Deathwatch: Overkill – recenzja

IMG_2734Deathwatch: Overkill to kolejna gra planszowa wydawnictwa Games Workshop, której akcja toczy się w mrocznym uniwersum Warhammera 40k. Tym razem mamy okazję przenieść się do kopalń planetoidy Ghosar Quintus, gdzie elitarny oddział bohaterów Kosmicznych Marines, prowadzony przez Kapelana Ortana Cassiusa przeprowadza operację oczyszczenia szybów z miejscowych członków Kultu Genokradów.
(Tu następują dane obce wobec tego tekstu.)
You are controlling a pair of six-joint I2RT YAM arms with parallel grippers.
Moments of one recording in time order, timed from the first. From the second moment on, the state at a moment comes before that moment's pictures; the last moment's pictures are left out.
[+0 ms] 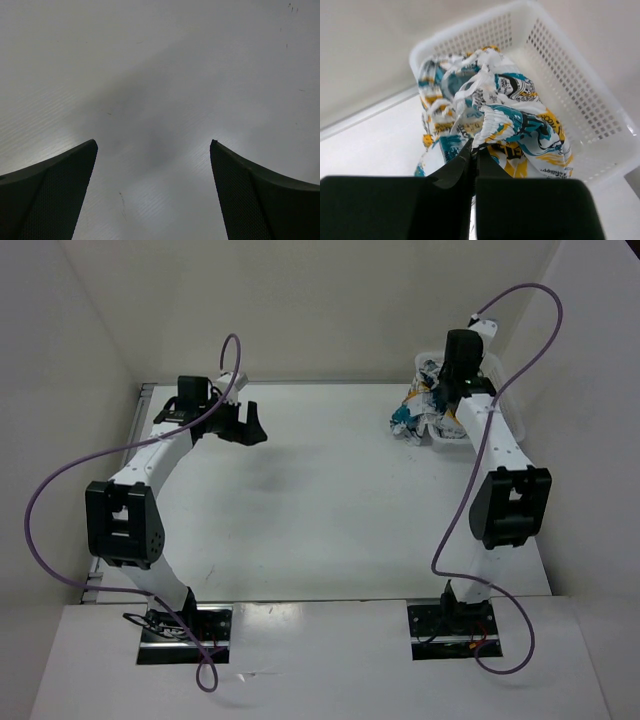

Mamy tu do czynienia z grą dla dwóch osób (jedna prowadzi do boju Kosmicznych Marines, druga zaś wspomniany Kult), z podobną do Space Hulka asymetrią: garstka potężnych, świetnie wyszkolonych i wyposażonych marines przeciw niezliczonym zastępom wrogich hybryd i genokradów.

IMG_2735Już pierwsze zapowiedzi gry wywołały spore poruszenie wśród fanów Warhammera 40k i gier planszowych tego typu. Powodów było kilka: po pierwsze, wydawca tym razem zaproponował grę planszową z naprawdę imponującą liczbą pięćdziesięciu fenomentalnych figurek (to więcej niż w Space Hulku czy Horus Heresy: Betrayal at Calth). Po drugie modele z Kultu Genokradów nie były dostępne fanom bitewnego Warhammera 40k od bardzo wielu lat, a ich nowe wzory robią piorunujące wrażenie. Po trzecie, sama tematyka gry i wspomniana asymetria konfliktu dla wielu osób jest bardziej atrakcyjna, niż starcie dwóch legionów, jakie dostaliśmy w Betrayal at Calth. Wreszcie po czwarte: podział na scenariusze i modularna plansza miały być gwarantem dużo większej regrywalności niż nieco podobna tematycznie, kooperacyjna Assassinorum: Execution Force.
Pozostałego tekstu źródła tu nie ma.